EXERCISE PROMPT:
Write out the listing below character for character, though without its pictures.

DATASET EXTRACT:
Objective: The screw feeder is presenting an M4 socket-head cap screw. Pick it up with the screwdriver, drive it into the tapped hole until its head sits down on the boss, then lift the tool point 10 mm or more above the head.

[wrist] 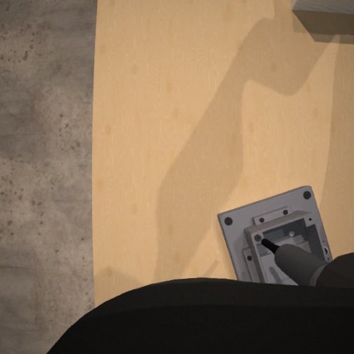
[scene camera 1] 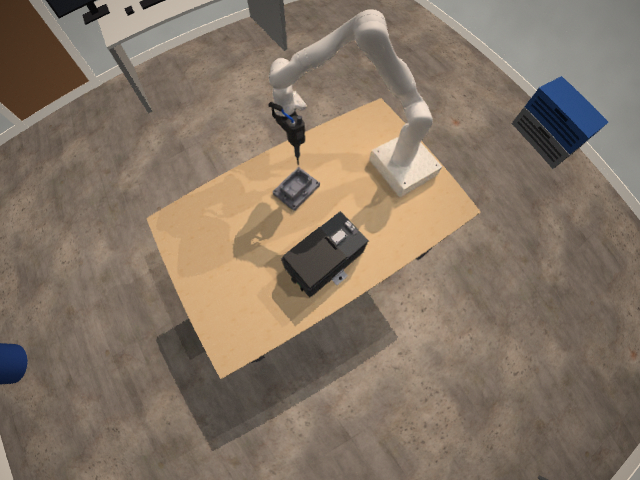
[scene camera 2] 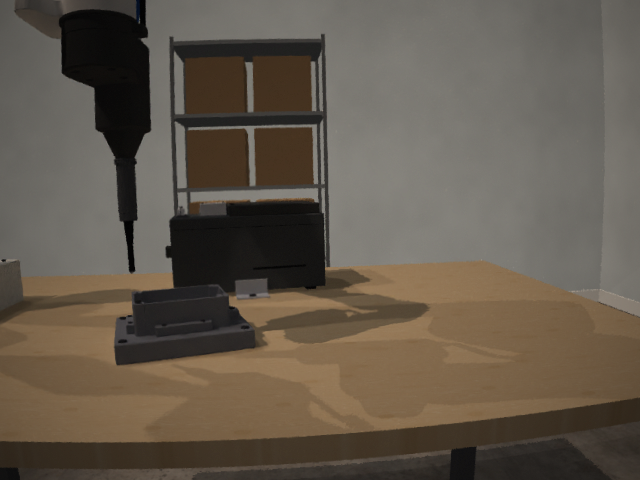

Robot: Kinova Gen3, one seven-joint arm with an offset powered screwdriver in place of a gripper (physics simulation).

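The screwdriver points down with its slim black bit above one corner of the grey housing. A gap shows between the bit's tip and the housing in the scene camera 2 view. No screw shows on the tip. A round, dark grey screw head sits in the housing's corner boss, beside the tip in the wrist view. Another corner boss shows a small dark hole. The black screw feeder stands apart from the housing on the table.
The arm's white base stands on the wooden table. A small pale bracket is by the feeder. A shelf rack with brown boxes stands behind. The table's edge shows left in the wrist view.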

TASK RESULT:
Objective: The screw feeder is presenting an M4 socket-head cap screw. Pick it up with the screwdriver, drive it into the tapped hole until its head sits down on the boss, then lift the tool point 10 mm or more above the head.

[wrist] 
[scene camera 1] 
[scene camera 2] 

Robot: Kinova Gen3, one seven-joint arm with an offset powered screwdriver in place of a gripper (physics simulation).

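The screwdriver points down with its slim black bit above one corner of the grey housing. A gap shows between the bit's tip and the housing in the scene camera 2 view. No screw shows on the tip. A round, dark grey screw head sits in the housing's corner boss, beside the tip in the wrist view. Another corner boss shows a small dark hole. The black screw feeder stands apart from the housing on the table.
The arm's white base stands on the wooden table. A small pale bracket is by the feeder. A shelf rack with brown boxes stands behind. The table's edge shows left in the wrist view.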

Nothing further remains in this exercise.